● **PROBLEM REQUIREMENTS**: Drop the images, then output the listing exactly.

── RECORDS SUPPLIED ──

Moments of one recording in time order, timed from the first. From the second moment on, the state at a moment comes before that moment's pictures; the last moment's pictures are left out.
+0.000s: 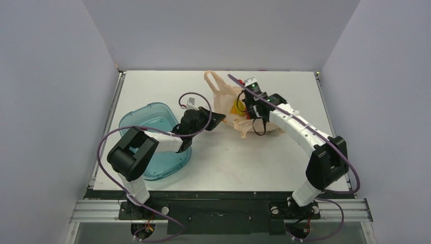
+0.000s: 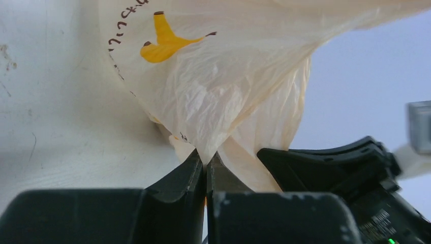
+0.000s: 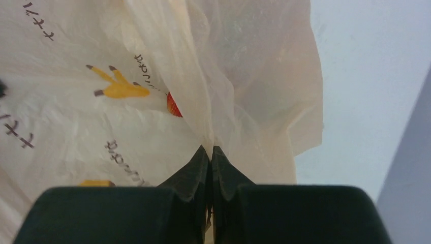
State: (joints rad) left arm -0.65 1.78 0.83 0.68 0.02 -1.41; right arm 0.57 1.66 1.44 -0.78 0.42 0.05
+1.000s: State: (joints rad) left arm -0.51 1.87 0.64 1.18 0.33 -1.36; right arm 0.06 1.24 0.66 0.43 -0.47 0.82
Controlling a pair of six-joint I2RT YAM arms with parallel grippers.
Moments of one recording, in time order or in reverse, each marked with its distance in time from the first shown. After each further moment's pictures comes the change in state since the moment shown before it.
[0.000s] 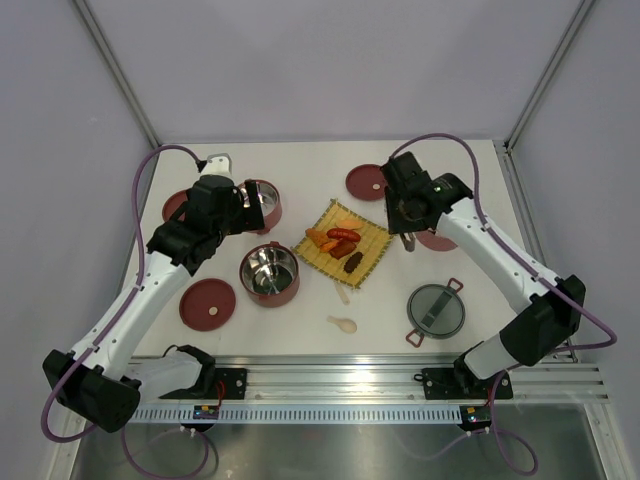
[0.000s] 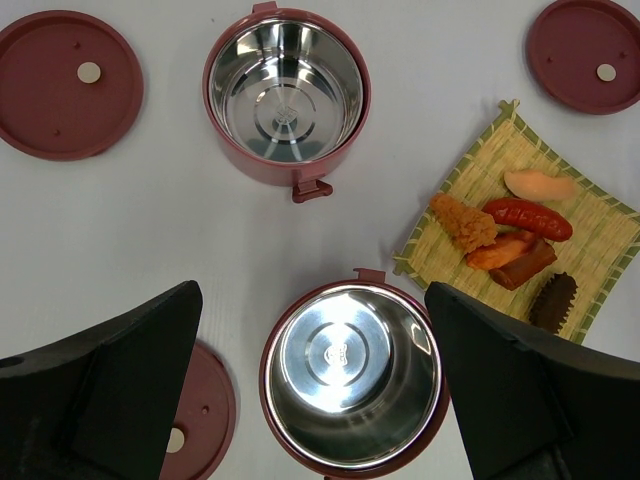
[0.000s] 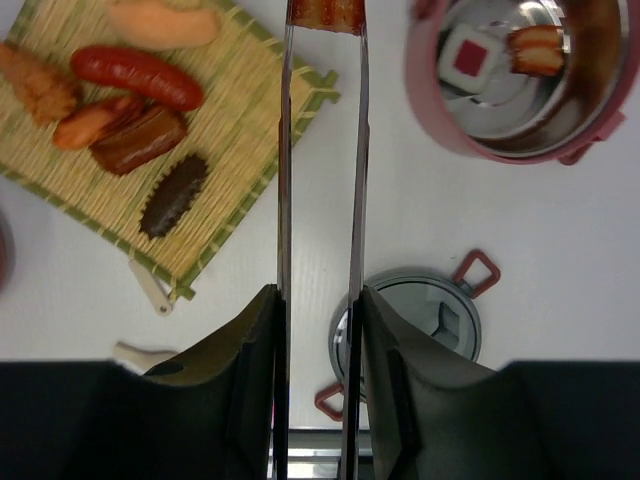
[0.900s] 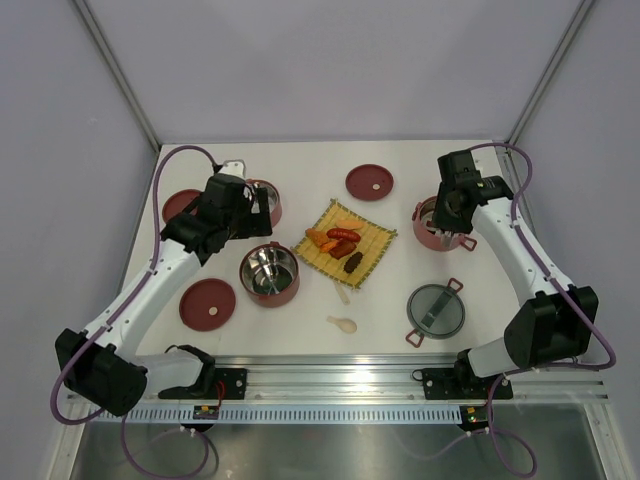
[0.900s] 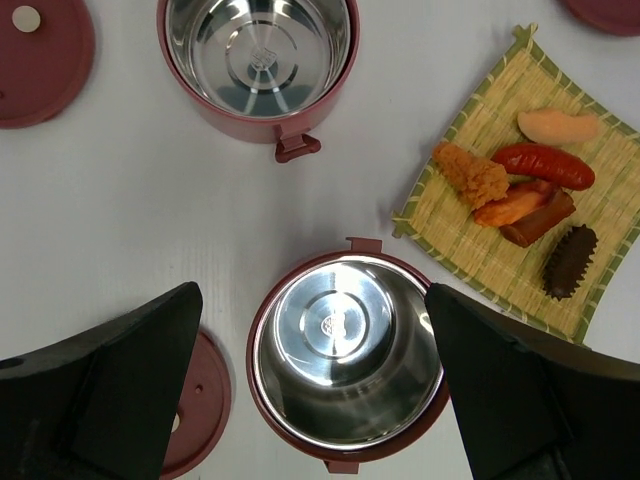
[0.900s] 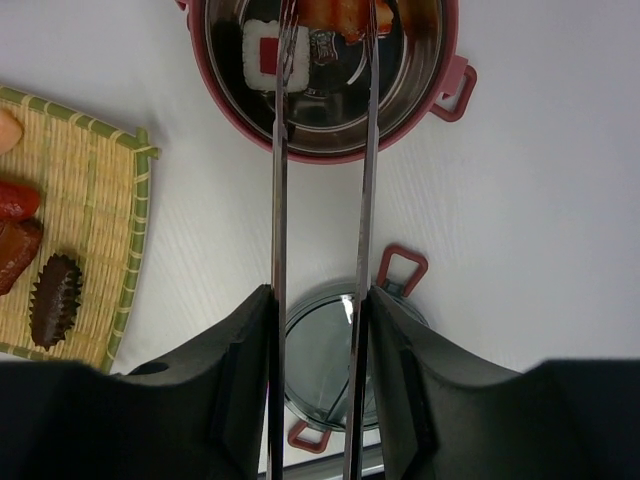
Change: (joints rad) left arm 0.000 0.084 0.009 -0.047 0.077 0.010; right arm -0.381 -0.071 -0.159 0.070 -0.014 0.047
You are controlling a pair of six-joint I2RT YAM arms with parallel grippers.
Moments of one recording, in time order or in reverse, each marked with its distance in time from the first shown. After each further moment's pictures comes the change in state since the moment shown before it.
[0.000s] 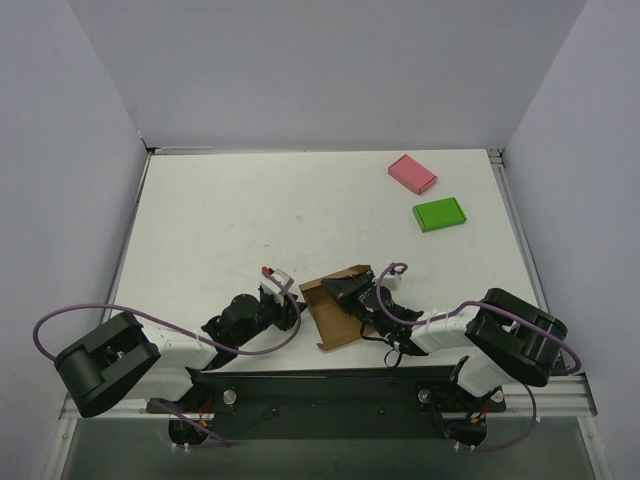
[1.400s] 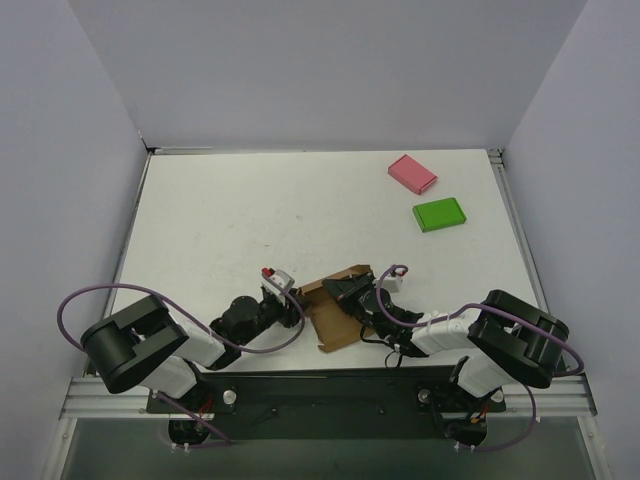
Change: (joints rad) left arm 0.001 0.180 -0.018 0.301 0.012 0.035; right arm 0.019 -0.014 -0.005 -0.019 0.044 0.003
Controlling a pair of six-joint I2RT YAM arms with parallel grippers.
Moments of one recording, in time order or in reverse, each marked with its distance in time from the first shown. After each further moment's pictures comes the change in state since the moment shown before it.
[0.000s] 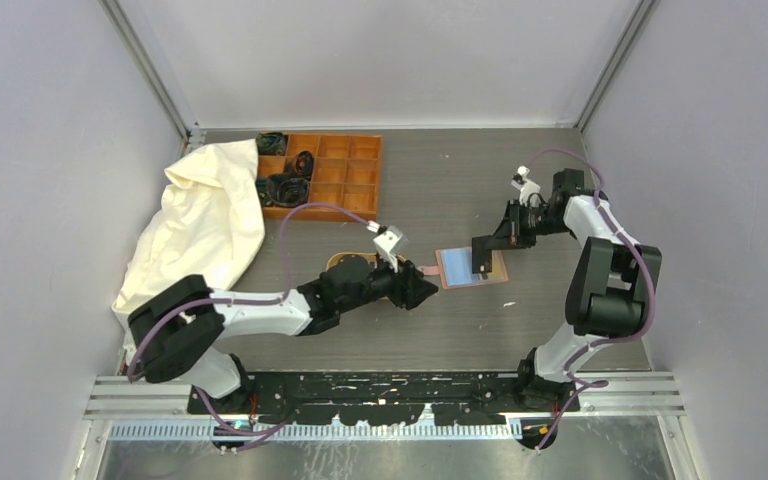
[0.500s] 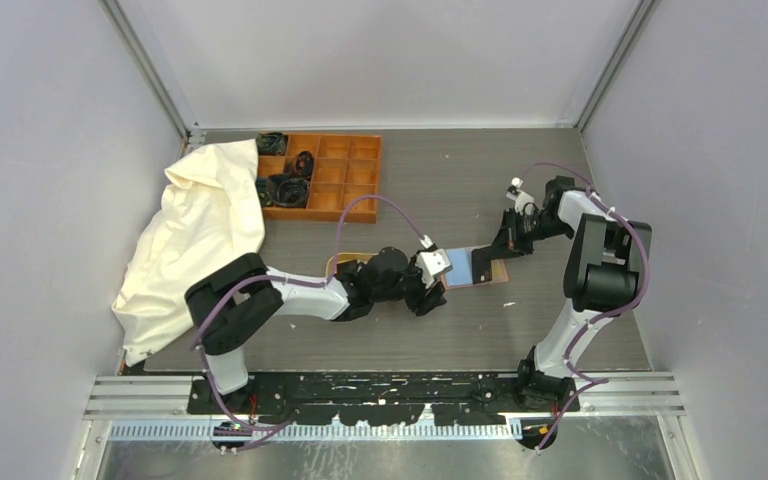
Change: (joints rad) left arm 0.000 0.286 0.218 -0.165 0.136 0.493; right arm -0.008 0.178 0.040 -0.069 0.045 -0.022
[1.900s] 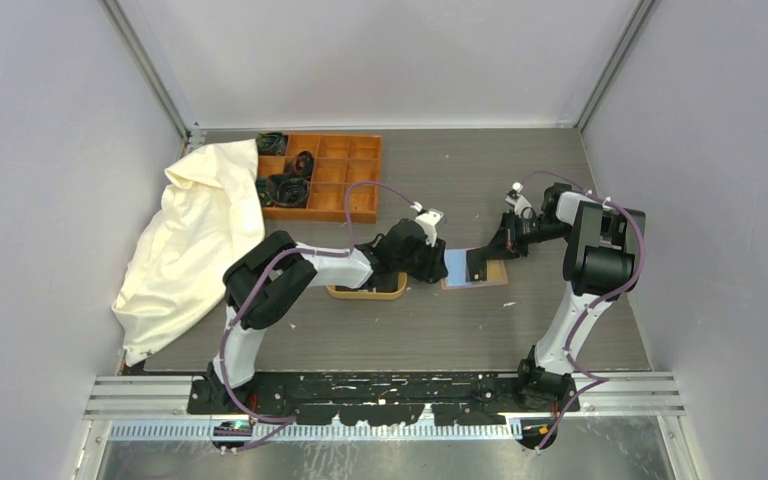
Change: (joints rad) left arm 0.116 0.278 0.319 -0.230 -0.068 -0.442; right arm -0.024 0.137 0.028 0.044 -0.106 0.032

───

● **ANSWER BELOW**:
Moments of one recording in time order, timed from the first. From the second moment on, the state at a moment comes before that moment's pictures; the last moment's pictures are left out.
+0.000s: 
+0.000s: 
+0.000s: 
State: (joints rad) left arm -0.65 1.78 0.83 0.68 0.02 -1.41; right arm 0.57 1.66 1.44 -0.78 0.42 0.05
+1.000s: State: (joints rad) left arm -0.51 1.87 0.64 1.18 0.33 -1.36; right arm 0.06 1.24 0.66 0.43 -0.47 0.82
Controlling a pair of six-joint I2RT YAM arms with parallel grippers.
Moments of one recording, in time order or in reverse, each marked with its distance in time from the first shown. After each further moment's pictures comes the change in state since the moment shown before it.
[0.000s] 
[0.000s] 
[0.000s] 
[0.900s] 
[0.900s] 
[0.900s] 
Change: (joints rad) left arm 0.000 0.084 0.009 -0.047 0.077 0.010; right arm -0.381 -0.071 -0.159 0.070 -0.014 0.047
You are controlling a pair of six-joint I2RT YAM arms with parallel grippers.
Moments of one recording, in time order or in reverse, each marked with its distance in time from the first shown. After each further moment's pictures comes the change in state since the moment shown before it.
[0.000s] 
[1.400s] 
Change: (joints rad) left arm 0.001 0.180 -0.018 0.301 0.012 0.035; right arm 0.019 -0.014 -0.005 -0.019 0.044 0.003
Controlling a pair of six-joint I2RT YAM arms with parallel grippers.
Moments of one recording, in time order or in reverse, each marked with its distance in time from the first shown. After each further moment's pictures comes the change in state since the moment shown before it.
[0.000s] 
[0.500s] 
Change: (joints rad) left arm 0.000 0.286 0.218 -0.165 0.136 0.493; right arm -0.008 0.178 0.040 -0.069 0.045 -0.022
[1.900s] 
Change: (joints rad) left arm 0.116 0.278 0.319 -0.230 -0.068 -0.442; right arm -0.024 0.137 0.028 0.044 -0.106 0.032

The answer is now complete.